Yep, that’s right. A snail fest.
And before you all squeal with disgust, let me preface this by saying that lumache (ciammaruca, in the ciociara dialect) al sugo is a time-honored traditional cuisine in central Italy. Why, Grandma Iole used to make it when FB was but a wee child racing the streets of Testaccio.
We coaxed my car, La Musette, out of her comfortable parking space on Sunday morning and took off to the quaint little town of Sambuci, less than an hour away from Rome, nestled atop a hill off the A24 highway. My friend SI was my co-captain in this mission; he is my favorite sagra (festival) companion (this is our fourth sagra together) for various reasons. 1) He loves road trips, 2) we have the same taste in music and he makes the best bubble-gum-pop playlists, 3) he is our designated sober driver when we all have one too many glasses of wine, and 4) he has the most soothing, calming, air about him that any worry, stress, or sadness magically disappears when you see his smile and bop your head in time together to The Mickey Mouse Club.

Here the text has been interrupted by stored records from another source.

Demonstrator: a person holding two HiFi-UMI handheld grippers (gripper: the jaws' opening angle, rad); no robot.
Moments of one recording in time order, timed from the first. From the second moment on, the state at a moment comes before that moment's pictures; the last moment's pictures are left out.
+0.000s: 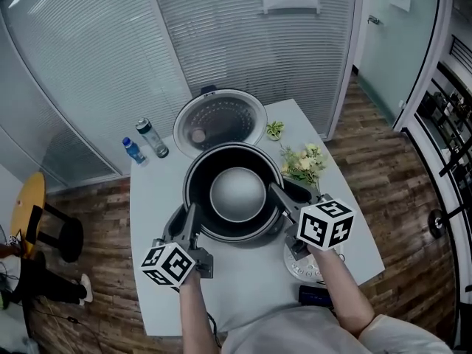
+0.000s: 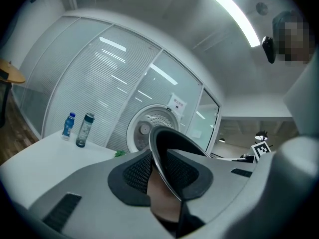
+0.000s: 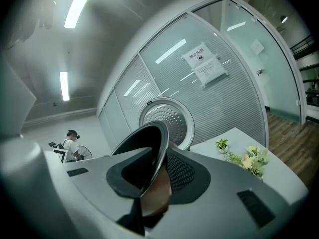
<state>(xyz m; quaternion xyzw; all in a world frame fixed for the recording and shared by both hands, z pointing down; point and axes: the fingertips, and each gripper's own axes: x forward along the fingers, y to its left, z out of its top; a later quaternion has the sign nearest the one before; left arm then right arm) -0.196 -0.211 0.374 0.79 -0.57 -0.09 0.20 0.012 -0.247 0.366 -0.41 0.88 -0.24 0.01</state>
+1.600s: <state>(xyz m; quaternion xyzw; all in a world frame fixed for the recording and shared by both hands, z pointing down) -0.185 -0.264 0.440 0.78 -0.57 -0.02 0.25 0.024 -0.294 0.440 -0.41 0.85 -0.32 -0.03</state>
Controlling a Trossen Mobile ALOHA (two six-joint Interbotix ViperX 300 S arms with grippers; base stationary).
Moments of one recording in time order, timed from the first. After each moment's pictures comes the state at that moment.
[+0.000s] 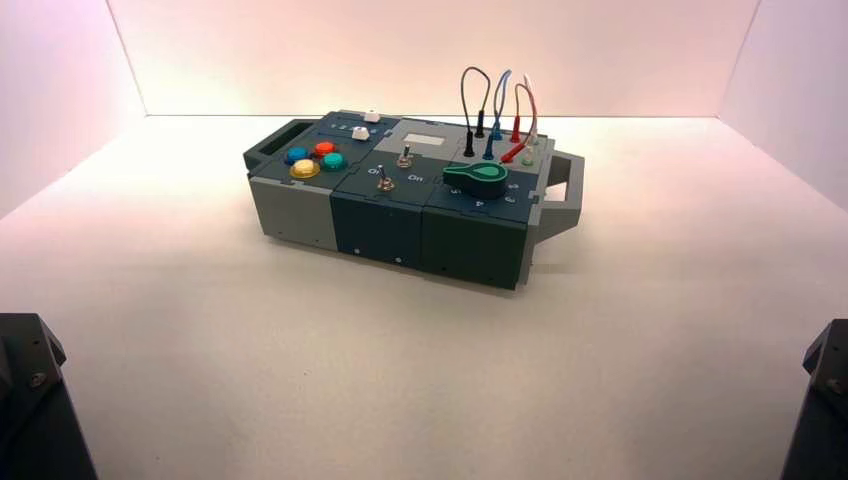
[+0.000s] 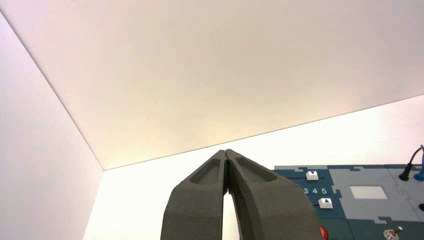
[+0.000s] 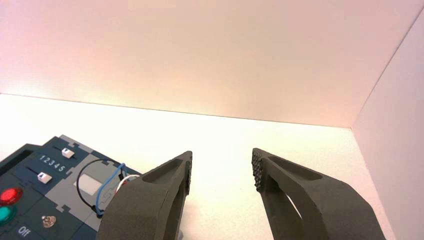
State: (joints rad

The town of Sambuci, located about 35km east of Rome, has a population of 962, who are dear and kind, and all who were curious about the random Asian lady eating a plate of snails and snapping pictures of townsfolk. The town boasts a gorgeous castle and garden, Castello Theodoli, built in the 13th century, and this was the site of the festival. FB and I opted for the traditional fettucine con ciammaruche with pecorino cheese, and a bowl of ciammaruche al sugo (made with tomatoes, white wine, onions, peperoncino, and mint). The lumache were both extremely delicate and superbly tasty – reminiscent of wild mushrooms. The marriage of the snails with the sauce was excellent, with a consistency similar to vongole or other shellfish.

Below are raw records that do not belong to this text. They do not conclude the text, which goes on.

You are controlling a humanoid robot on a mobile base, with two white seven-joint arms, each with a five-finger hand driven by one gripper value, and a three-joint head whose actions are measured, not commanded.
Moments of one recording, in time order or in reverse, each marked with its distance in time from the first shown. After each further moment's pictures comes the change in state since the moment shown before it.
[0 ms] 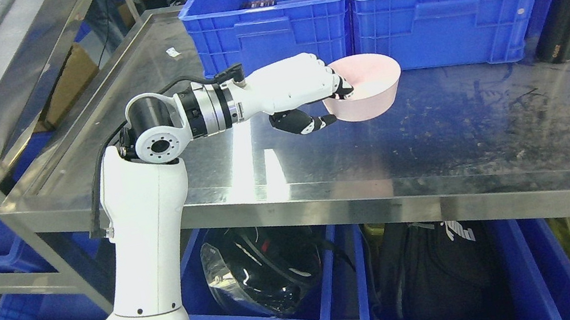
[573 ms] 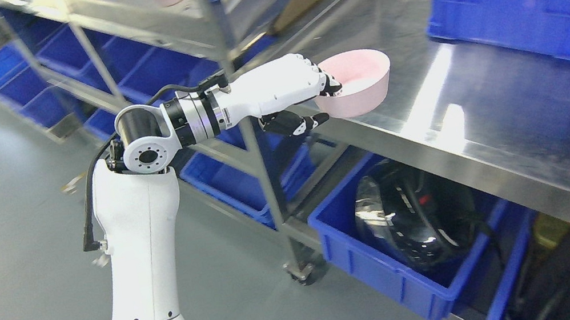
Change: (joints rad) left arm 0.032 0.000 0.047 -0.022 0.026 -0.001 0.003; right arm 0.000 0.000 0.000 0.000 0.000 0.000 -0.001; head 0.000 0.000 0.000
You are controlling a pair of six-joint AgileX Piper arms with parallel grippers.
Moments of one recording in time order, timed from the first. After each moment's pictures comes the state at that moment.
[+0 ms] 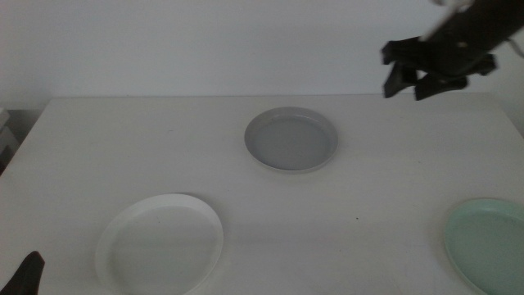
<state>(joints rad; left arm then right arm) -0.05 -0.01 0.03 -0.04 0.12 0.01 0.21 1.74 -1.66 0.20 1.06 0.10</state>
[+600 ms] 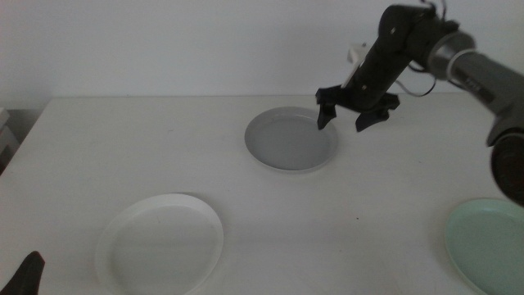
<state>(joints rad) -0.05 -0.01 0.03 -0.04 0.12 0.01 0.26 2.40 -2.24 0.22 1.14 0.12</state>
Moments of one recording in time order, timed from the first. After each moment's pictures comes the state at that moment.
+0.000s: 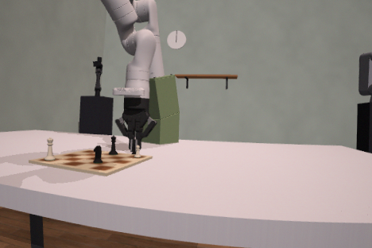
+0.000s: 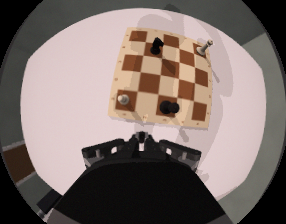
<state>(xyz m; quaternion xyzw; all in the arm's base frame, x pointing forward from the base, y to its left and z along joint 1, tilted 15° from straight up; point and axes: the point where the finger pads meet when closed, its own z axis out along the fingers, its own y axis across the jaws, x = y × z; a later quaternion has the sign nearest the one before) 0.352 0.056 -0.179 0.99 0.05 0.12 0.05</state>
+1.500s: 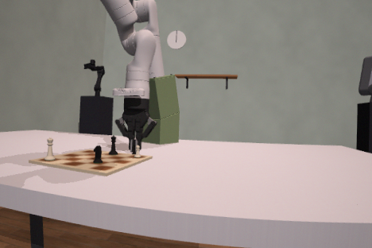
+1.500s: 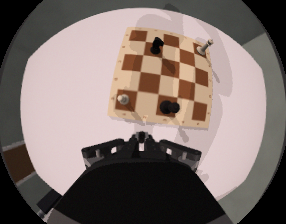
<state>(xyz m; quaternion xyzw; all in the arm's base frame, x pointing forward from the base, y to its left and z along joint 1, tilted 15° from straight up) 0.352 0.056 -0.180 0.99 0.05 0.12 0.05</state>
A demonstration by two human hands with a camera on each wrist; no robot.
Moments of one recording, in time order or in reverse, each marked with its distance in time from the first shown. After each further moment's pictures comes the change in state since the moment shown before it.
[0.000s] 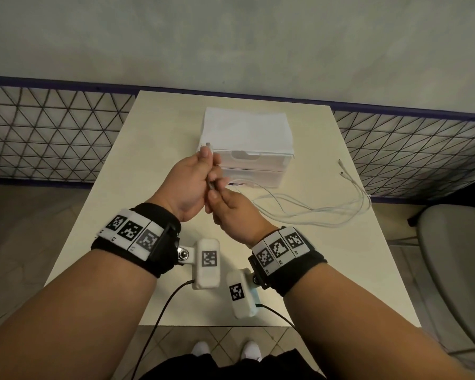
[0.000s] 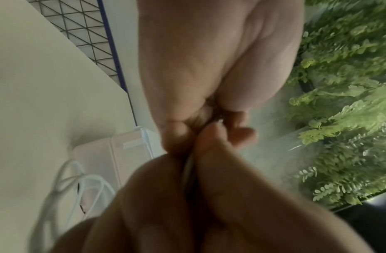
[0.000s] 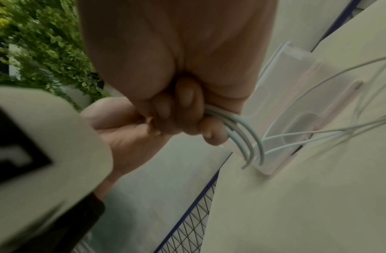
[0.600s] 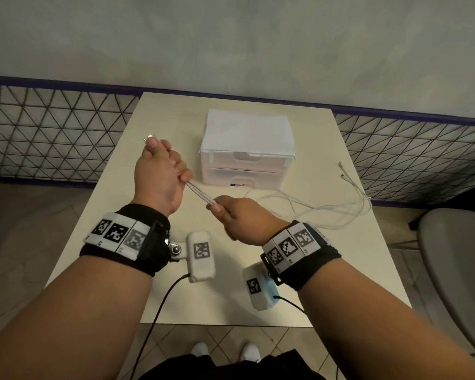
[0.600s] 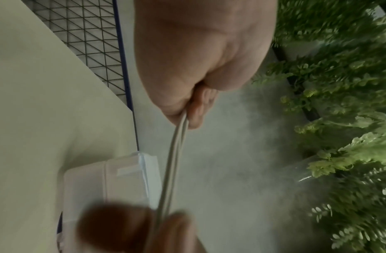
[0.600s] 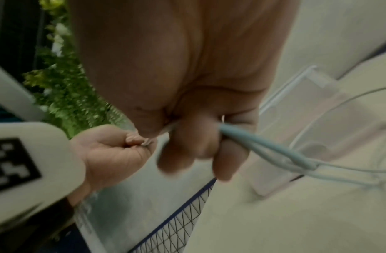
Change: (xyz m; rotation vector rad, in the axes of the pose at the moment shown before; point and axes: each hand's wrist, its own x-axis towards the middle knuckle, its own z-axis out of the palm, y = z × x) left_hand 0.002 0.012 -0.026 -0.271 0.445 0.238; right_hand -0.010 -0.007 -0.017 -0.485 -0.231 0.020
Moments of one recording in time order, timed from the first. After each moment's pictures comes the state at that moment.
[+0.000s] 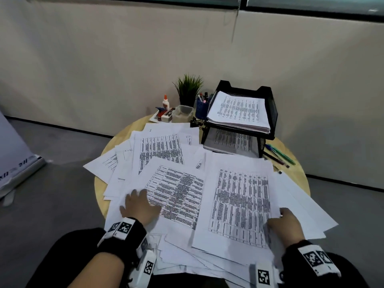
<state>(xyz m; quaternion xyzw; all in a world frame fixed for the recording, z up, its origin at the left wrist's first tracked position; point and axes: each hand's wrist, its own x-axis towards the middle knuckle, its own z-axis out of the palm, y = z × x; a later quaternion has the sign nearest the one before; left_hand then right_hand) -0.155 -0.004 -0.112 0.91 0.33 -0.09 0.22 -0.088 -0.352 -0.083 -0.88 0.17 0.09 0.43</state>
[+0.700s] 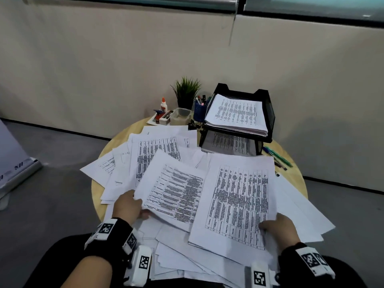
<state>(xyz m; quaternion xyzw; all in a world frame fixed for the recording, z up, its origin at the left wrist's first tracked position) -0.152 0.020 -0.104 0.77 0.37 0.05 0.52 -0.084 -0.347 -0.093 -0.87 0.17 0.10 0.45</state>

For the squeamish, no fear. SI was hesitant to try to snails but the sagra also had delicious home-made fettucine with simple tomato sauce or pesto – made by the lovely signore of the village – and wonderful bbq-ed sausages and porchetta sandwiches. We sat in the shade of the beautiful castle grounds, sipping our wine, our eyes lazily drooping.
On our way back to Rome, we decided to take a mini detour/adventure to the hilltop town of Saracinesco. This was SI’s ingenious idea. None of us had heard of this place and we had no idea where it was or what kind of surprises it would bring.

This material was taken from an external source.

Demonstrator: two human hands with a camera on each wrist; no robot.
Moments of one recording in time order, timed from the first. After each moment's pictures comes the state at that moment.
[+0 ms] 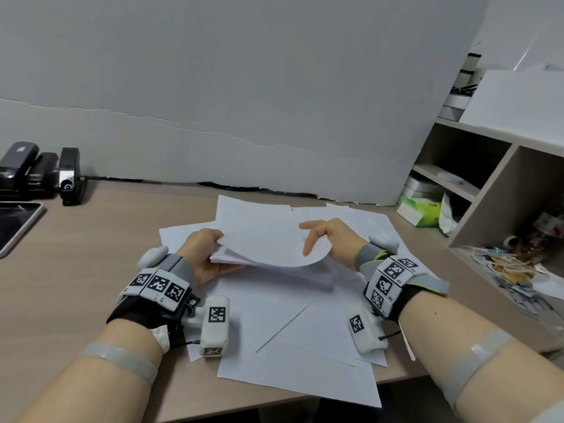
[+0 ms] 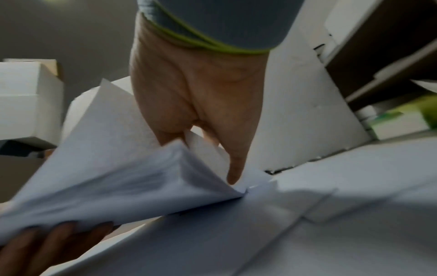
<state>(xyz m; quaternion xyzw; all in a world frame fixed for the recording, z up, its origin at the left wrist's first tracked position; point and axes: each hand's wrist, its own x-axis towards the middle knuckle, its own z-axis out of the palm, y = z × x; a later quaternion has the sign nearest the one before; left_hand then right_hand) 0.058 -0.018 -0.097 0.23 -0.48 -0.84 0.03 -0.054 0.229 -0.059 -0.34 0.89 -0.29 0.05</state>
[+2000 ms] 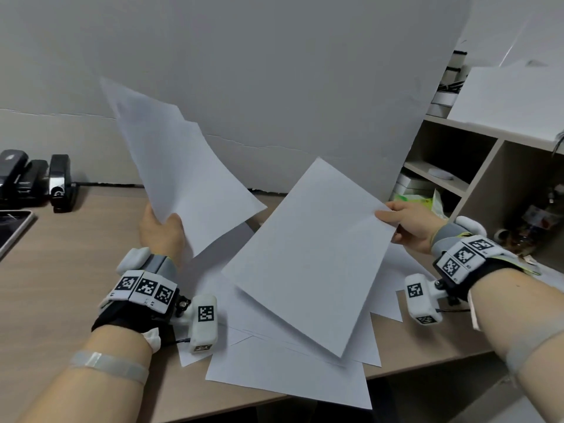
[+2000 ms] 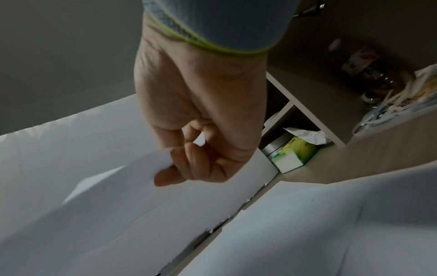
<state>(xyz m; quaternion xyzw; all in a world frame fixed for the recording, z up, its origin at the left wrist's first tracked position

As it turns out, Saracinesco is the cutest little place you can ever imagine. 40km north-east of Rome, the teeny-tiny town of 170 inhabitants towers 900m above the Aniene river valley.
We huffed and puffed to the top of the town, oohing and aahing at the pretty little houses, colorfully dressed with flowers and bright laundry. We felt a little like the Pied Piper, when the local kids followed us up the hill, abandoning their street-side card game, and marveled at the sheer gorgeousness of the town.
I was especially touched by the teeny tiny doors of all the houses; none measuring more than 1.5 meters in height. In short (literally), smaller than me!
We slowly hiked down back to Musette, popped in The Hazey Janes, and quietly rumbled back to our city homes in Rome. I’ve been particularly pensive lately about life stuff and a day trip get-away with my favorite sagra companion, breathing delicious clean air, living the slowlife and sipping my ice-cold beer in a piazza filled with children playing cards instead of video games finally put my crowded mind at ease; even if only for a moment.